> _Work instructions_
Could you copy every record below exactly as it is written?

> _Data_
>>>
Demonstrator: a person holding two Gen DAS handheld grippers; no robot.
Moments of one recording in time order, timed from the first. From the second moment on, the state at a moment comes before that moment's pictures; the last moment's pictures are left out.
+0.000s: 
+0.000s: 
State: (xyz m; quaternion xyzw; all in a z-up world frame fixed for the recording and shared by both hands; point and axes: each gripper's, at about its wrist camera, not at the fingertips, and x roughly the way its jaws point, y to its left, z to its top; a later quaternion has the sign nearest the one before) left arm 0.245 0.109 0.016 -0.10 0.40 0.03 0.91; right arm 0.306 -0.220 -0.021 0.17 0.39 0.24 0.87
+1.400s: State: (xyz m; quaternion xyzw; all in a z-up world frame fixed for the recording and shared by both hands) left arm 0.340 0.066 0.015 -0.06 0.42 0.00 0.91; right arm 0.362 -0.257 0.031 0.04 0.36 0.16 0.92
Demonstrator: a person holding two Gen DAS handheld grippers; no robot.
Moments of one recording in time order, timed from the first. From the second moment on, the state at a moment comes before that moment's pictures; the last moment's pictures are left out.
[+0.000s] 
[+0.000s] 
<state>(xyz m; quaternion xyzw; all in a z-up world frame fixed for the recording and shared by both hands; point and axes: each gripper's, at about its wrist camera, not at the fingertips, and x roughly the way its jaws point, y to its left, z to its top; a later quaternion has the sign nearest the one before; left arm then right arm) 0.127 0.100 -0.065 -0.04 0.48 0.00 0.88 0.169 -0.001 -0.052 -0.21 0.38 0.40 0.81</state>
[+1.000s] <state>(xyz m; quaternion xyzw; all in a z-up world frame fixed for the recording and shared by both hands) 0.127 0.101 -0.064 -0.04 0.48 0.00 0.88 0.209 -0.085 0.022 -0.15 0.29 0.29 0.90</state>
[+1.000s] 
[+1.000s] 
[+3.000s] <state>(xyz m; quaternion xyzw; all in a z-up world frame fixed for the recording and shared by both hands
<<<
> _Expected answer_
Demonstrator: a person holding two Gen DAS handheld grippers; no robot.
Moments of one recording in time order, timed from the first. From the second moment on, the state at a moment comes before that moment's pictures; the last moment's pictures are left out.
+0.000s: 
+0.000s: 
State: (xyz m; quaternion xyzw; all in a z-up world frame fixed for the recording and shared by both hands; point and axes: each gripper's, at about its wrist camera, not at the fingertips, and x roughly the way its jaws point, y to its left, z to its top; a later quaternion has the sign nearest the one before) left arm 0.245 0.109 0.016 -0.10 0.40 0.03 0.91; right arm 0.306 -0.220 -0.021 0.17 0.39 0.24 0.87
+1.400s: State: (xyz m; quaternion xyzw; all in a z-up world frame fixed for the recording and shared by both hands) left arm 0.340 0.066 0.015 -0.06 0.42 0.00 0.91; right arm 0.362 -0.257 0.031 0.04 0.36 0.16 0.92
Demonstrator: a person holding two Gen DAS handheld grippers; no robot.
Moments of one recording in time order, timed from the first. From the second moment on, the state at a moment comes before that moment's pictures; the last moment's pictures are left out.
[+0.000s] 
[+0.000s] 
<state>(xyz m; quaternion xyzw; all in a z-up world frame fixed for the recording and shared by both hands; point and axes: each gripper's, at about its wrist camera, not at the fingertips, and x roughly the way its jaws point, y to its left, z to its top; a later quaternion has the sign nearest the one before; left arm then right arm) 0.127 0.100 -0.065 -0.04 0.48 0.00 0.88 0.169 -0.001 -0.052 -0.21 0.38 0.40 0.81</state>
[+1.000s] <state>(xyz m; quaternion xyzw; all in a z-up world frame fixed for the recording and shared by both hands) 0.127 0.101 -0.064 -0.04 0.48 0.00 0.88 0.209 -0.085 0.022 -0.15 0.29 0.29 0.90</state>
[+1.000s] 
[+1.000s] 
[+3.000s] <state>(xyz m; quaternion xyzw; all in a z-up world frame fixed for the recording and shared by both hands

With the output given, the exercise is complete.